さらに、今回の攻撃の標的となったCisco ASAの一部モデルが「セキュアブートに非対応」であったことも重要な要素である。セキュアブートとは、コンピュータやネットワーク機器が起動する際、そのシステムにロードされるOSやファームウェア、ドライバなどのソフトウェアが、正規のベンダーによって署名されたもの(つまり、改ざんされていない信頼できるもの)であるかを検証するセキュリティ機能のことだ。これにより、システムが起動する前に、不正なソフトウェアやマルウェアが組み込まれて起動されてしまうのを防ぐことができる。セキュアブートに非対応のモデルは、この起動時の安全性を保証する仕組みが不足しているため、攻撃者がシステム起動プロセスそのものを狙って、不正なコードを埋め込んだり、システムを乗っ取ったりするリスクが高まる。今回の攻撃者が、特にセキュアブート非対応のモデルを狙ったのは、このような起動プロセスの脆弱性を利用して、より深くシステムに侵入しようとした可能性が考えられる。

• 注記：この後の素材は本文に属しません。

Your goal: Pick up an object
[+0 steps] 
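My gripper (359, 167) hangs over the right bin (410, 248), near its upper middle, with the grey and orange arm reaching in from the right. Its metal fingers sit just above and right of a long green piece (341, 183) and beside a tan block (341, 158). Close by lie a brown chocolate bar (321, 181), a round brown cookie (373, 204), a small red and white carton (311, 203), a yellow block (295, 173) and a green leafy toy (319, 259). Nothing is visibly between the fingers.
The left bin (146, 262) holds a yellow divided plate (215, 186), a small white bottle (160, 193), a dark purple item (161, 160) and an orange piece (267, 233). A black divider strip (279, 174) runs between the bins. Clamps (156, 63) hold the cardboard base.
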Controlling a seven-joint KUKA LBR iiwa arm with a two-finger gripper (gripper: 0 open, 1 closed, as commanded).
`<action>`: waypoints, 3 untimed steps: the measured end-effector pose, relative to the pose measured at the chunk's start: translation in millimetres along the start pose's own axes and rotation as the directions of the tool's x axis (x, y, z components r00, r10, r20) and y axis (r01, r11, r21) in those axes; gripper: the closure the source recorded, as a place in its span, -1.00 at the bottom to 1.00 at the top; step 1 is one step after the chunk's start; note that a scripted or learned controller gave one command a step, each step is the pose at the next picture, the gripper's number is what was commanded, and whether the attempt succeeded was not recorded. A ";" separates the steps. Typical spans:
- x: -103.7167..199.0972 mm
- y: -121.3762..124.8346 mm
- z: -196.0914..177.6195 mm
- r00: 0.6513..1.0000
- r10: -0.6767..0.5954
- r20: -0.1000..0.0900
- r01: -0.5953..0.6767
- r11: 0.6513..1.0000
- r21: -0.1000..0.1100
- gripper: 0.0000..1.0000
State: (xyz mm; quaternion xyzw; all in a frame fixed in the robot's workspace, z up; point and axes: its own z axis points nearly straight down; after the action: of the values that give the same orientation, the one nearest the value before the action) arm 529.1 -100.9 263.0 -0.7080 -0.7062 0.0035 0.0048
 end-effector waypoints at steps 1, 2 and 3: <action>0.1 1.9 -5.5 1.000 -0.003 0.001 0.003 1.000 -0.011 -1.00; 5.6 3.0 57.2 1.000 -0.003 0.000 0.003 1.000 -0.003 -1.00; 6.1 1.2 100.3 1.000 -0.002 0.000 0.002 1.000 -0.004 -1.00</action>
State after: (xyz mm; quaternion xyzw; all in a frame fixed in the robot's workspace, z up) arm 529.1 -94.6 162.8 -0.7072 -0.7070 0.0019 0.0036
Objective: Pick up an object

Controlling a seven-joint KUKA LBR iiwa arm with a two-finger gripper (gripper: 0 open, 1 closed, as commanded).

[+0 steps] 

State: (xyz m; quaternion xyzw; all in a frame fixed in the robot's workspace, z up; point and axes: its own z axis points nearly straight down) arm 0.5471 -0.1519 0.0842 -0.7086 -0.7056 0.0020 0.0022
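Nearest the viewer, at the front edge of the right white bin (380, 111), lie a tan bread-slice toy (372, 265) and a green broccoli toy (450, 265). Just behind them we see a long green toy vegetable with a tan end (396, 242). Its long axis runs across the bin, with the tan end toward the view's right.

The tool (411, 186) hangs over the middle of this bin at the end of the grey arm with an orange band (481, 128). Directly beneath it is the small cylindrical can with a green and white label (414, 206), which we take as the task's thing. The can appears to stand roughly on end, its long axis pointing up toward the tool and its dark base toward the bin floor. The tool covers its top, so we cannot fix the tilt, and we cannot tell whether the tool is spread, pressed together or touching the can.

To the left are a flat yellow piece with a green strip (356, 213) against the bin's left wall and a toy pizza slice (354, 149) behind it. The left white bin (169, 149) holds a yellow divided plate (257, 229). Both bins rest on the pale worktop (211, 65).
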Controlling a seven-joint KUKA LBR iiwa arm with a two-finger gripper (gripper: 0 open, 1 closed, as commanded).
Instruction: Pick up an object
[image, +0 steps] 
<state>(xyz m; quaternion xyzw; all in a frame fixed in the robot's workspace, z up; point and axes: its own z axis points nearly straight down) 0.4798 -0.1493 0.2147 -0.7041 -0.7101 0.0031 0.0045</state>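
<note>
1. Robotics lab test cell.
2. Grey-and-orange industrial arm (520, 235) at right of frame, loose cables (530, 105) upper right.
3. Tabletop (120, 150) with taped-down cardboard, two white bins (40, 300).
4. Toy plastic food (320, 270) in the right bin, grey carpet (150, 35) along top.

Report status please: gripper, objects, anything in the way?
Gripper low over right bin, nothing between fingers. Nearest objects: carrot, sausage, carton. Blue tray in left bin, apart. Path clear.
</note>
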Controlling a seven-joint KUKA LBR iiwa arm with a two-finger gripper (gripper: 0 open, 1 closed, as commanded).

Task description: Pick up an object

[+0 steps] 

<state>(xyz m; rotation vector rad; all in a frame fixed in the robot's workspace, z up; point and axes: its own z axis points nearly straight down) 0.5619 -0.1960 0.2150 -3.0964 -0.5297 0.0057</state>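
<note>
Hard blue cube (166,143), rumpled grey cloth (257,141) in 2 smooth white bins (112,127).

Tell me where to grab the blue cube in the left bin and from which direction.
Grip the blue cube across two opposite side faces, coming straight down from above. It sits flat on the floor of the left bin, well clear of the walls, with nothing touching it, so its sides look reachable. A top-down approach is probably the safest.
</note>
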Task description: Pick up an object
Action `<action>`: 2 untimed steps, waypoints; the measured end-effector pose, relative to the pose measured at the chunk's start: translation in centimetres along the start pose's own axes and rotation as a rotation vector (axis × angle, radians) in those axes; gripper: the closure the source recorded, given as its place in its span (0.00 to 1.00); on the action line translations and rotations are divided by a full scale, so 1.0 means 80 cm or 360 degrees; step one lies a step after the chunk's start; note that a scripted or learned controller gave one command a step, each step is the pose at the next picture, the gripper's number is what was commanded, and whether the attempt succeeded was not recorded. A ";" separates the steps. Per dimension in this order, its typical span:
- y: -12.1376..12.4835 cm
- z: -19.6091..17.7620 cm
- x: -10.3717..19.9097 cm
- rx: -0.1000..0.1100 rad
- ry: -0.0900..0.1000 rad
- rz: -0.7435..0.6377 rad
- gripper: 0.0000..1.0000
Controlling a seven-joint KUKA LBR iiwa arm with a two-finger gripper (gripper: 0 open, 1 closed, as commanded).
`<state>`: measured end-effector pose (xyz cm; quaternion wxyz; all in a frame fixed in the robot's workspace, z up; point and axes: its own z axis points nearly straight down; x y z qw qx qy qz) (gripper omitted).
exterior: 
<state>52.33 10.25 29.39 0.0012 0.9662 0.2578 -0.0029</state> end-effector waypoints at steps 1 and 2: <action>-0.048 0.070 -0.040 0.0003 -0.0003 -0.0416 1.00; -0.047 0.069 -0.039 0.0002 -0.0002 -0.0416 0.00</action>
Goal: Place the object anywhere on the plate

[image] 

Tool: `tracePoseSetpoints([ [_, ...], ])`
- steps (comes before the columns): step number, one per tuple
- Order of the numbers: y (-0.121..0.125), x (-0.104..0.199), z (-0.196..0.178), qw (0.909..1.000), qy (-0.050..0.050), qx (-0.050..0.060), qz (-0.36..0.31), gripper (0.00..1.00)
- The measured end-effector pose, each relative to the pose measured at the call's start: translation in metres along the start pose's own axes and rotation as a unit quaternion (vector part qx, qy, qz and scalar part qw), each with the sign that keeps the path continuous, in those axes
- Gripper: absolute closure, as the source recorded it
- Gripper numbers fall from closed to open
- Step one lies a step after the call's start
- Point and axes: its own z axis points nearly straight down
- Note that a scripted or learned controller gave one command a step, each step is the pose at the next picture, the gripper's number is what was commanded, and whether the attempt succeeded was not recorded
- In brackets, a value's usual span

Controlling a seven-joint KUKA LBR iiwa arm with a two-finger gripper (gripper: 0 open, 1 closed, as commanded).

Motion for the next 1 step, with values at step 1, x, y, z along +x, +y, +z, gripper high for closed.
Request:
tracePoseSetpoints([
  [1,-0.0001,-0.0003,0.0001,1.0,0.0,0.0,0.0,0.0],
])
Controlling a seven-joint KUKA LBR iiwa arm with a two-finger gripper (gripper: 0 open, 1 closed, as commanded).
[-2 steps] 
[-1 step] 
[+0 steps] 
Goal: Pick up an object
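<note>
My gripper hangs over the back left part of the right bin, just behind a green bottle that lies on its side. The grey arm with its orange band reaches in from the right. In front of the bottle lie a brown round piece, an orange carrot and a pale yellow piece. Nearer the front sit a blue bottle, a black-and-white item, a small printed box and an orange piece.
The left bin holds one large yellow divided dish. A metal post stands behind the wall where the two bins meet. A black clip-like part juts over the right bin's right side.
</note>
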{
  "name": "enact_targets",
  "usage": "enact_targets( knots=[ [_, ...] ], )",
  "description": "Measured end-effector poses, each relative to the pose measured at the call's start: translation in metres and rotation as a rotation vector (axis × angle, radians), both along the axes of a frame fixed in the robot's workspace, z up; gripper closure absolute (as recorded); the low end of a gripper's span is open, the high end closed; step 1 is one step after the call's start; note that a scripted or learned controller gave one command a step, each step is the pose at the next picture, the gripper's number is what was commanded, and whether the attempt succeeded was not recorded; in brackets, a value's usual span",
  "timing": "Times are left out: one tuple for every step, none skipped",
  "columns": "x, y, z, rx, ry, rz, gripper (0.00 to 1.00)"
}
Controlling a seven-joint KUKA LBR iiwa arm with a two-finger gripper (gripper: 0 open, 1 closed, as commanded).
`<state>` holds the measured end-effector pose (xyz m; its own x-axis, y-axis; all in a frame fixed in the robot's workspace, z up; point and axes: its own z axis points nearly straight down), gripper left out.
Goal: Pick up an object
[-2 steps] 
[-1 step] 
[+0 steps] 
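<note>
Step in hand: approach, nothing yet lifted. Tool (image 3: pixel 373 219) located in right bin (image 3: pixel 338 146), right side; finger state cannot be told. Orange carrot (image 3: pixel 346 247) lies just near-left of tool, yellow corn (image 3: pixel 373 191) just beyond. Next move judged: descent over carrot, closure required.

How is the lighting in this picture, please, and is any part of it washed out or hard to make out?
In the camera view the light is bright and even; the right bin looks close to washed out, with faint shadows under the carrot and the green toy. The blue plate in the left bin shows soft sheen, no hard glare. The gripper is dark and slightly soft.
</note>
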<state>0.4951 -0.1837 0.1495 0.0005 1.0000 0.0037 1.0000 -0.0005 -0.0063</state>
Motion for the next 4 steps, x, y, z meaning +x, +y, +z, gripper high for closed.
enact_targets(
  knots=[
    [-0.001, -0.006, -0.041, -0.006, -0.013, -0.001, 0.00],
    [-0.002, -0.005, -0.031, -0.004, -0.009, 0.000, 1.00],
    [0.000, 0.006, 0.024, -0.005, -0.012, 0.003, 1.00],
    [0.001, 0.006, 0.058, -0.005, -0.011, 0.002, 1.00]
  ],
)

複数の政府機関が標的とされた点も、この攻撃の重大性を示している。政府機関は、国民の個人情報、国の機密情報、社会インフラに関わる重要なデータなど、極めて高いセキュリティが求められる情報を扱っている。そのような組織がゼロデイ攻撃の標的となることは、国家の安全保障に関わる重大なインシデントに発展する可能性をはらんでいる。攻撃の目的は情報窃取やシステム破壊、あるいは別の攻撃のための足がかりにすることなど多岐にわたるが、いずれにせよ、その影響は計り知れない。
今回のニュースは、サイバーセキュリティの重要性を改めて浮き彫りにしている。システムエンジニアを目指す皆さんにとって、常に最新のセキュリティ情報を追い、利用しているシステムや機器に脆弱性がないか、もしあれば速やかにパッチを適用するといった基本的な対策の徹底が不可欠であることを示している。また、ゼロデイ攻撃のような未知の脅威に対しては、多層的な防御策を講じることや、異常を早期に検知するための監視体制を強化することの重要性も痛感させられる。ITの世界は進化し続けると同時に、サイバー攻撃の手口もまた巧妙化していく。この現実を理解し、常に学び続ける姿勢を持つことが、これからのシステムエンジニアには求められるだろう。